State the number of lines in the material below that contain the word "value", without any other text.
┌──
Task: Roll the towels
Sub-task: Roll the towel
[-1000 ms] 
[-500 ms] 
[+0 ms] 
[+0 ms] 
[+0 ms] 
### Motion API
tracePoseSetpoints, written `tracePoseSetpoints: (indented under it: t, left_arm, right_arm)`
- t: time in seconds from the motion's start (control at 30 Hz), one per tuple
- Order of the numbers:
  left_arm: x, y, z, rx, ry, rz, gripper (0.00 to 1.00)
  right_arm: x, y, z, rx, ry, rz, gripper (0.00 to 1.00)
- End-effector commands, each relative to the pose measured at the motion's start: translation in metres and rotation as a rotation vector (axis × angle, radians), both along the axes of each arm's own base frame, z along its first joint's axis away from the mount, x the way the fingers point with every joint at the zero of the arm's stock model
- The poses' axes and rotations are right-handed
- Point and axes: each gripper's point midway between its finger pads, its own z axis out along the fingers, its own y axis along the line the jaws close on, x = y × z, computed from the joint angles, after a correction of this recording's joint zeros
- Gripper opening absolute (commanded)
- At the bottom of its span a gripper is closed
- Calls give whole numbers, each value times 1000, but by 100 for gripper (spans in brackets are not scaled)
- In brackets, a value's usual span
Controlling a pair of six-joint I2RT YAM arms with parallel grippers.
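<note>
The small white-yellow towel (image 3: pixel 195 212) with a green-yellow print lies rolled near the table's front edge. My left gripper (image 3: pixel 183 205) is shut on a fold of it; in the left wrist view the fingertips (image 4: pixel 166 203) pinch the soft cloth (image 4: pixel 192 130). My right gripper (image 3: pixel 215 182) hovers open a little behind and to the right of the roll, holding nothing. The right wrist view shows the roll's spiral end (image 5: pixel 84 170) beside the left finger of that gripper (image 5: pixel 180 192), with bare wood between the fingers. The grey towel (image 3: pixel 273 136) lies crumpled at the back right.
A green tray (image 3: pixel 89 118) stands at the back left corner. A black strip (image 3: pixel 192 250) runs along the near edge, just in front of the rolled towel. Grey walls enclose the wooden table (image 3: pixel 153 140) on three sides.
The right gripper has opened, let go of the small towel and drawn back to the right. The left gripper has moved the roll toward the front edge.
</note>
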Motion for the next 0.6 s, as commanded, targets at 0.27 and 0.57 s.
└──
▶ **Solved problem**
2